🌏 東北で根付く「担い手育成」の仕組み
建設業界は今、大きな転換期を迎えています。社会資本整備を担う人材の不足が全国的な課題となるなか、東北地方では官民が一体となって若手技術者を育成する取り組みが着実に根付いています。
その中心となっているのが 「東北土木技術人材育成協議会」。
東北地方整備局、6県、仙台市、さらに建設業団体や民間企業が集まり、2017年に発足しました。今年で9年目を迎え、今や担い手育成の先駆けとして存在感を強めています。
同協議会の目玉事業が 「基礎技術講習会」。
若手技術者に必要な基礎知識を体系的に学べる場であり、2024年度には延べ1,117人が受講。これは過去最多の数字で、土木分野における教育の裾野が確実に広がっていることを示しています。
📚 受講者が急増する理由
なぜここまで受講者が増えているのでしょうか。背景には以下の要因があります。
1人手不足の深刻化
技能労働者の高齢化が進み、若手の確保が業界全体の最重要課題に。教育を通じて即戦力を育成するニーズが強まっています。
2技術の高度化・多様化
従来の土木工事に加え、ICT施工、ドローン(UAV)、インフラDX、遠隔操作建機など新しい分野が急速に普及。若手のうちから幅広く学ぶ必要性が増しています。
3官民連携の強み
講師は行政職員だけでなく、民間企業の実務経験者も登壇。机上の学びだけでなく、現場感覚を取り入れた指導が評価されています。
こうした背景から、講習会は「実務に直結する学びの場」として若手技術者の間で浸透しているのです。

🏗️ コンクリート講習の現場から
2025年度第1回基礎技術講習会(土木)は6月30日~7月4日に開催されました。
土工、舗装、コンクリート、構造物設計の4工種に分かれ、それぞれ行政・民間の若手が参加。
特に注目を集めたのが 7月2日のコンクリート講習 です。
30人の受講者が参加し、座学と実習を組み合わせた学習を実施しました。
座学内容
標準示方書、品質管理の基本、施工上の留意点など。品質確保に必要な知識を体系的に整理。
実習内容
東北技術事務所の担当者による「非破壊試験」の実演。受講者も実際に強度測定を体験し、理論と実務のつながりを肌で感じました。
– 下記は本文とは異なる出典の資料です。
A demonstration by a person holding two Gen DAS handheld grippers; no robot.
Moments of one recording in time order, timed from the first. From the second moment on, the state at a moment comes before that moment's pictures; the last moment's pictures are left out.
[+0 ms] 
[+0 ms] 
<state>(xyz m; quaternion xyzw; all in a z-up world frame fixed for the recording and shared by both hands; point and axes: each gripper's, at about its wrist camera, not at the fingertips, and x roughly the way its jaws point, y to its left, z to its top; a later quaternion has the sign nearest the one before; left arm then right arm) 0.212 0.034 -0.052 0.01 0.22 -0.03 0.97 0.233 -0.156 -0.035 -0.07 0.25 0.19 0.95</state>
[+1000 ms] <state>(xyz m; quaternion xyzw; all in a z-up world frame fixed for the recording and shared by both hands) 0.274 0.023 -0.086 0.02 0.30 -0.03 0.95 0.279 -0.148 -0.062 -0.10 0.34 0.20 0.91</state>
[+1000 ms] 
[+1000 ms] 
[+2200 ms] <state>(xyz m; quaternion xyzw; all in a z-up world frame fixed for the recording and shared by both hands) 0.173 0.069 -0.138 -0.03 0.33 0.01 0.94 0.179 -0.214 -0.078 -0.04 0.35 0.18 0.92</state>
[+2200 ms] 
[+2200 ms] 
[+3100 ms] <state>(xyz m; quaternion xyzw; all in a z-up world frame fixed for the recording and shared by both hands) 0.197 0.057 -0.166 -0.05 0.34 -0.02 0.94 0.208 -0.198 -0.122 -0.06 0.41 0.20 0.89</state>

講師には飛島建設の槇島修 土木技術部長が登壇。民間の第一線で活躍する技術者が自ら解説することで、受講者にとっても説得力ある学びとなりました。
受講者からは、
「本や動画では分からない全体的な性質が理解できた」
「品質管理試験を自分で体験でき、得られるものが多かった」
といった声が寄せられています。
📊 昨年度の実績と分野別内訳
2024年度の受講者数は計1,117人で過去最多。分野別にみると:
土木コース:341人(官173人,民168人)
ICT・UAVコース:506人(官260人,民246人)
インフラDXコース:247人(官133人,民114人)
遠隔操作式バックホウ:23人(全員民間)
特にICT・UAV分野の人気が突出しており、ドローン測量や3D施工管理の需要が高まっていることが分かります。

※画像はイメージです
🚀 若手にとってのメリット
講習会を受けた若手技術者には大きなメリットがあります。
・図面読解力が向上
・品質管理や設計変更対応力が身につく
・最新技術を早期に体験できる
・官民の垣根を超えたネットワーク形成が可能
単なる「研修」ではなく、キャリア形成に直結する実践的な学びの場となっているのです。
🏢 企業側にとってのメリット
企業にとっても、社員を講習会に送り出す意義は大きいです。
・即戦力の育成:現場に戻った際の実務対応力が向上
・人材定着への効果:教育環境の充実は若手社員のモチベーションを高め、離職防止にもつながる
・官民ネットワークの構築:発注者側と受注者側が共に学ぶことで、現場での協働がスムーズに
まさに「人材投資は最大の経営戦略」と言える取り組みです。
🔮 今後の展望
協議会は今後も基礎技術講習会を年3回開催予定。
第2回:2025年9月1日~5日
第3回:2025年10月27日~31日
さらに、受講者ニーズを反映して新しい分野の講習も検討されています。
インフラDXや遠隔施工はもちろん、気候変動対応や防災分野の技術教育が今後の焦点になりそうです。
💡 まとめ
・東北土木技術人材育成協議会が実施する基礎技術講習会は年々拡大
・2024年度は過去最多の1,117人が受講
・座学+実習を通じて、即戦力となる若手技術者を育成
・官民が連携することで教育効果と人材定着の両立を実現
・今後はDX・防災分野への展開も期待
若手技術者にとっては「キャリアの基盤を固めるチャンス」、企業にとっては「人材育成を通じた競争力強化の場」となっています。
東北発のこの取り組みが、全国に広がっていく可能性は十分にあるでしょう。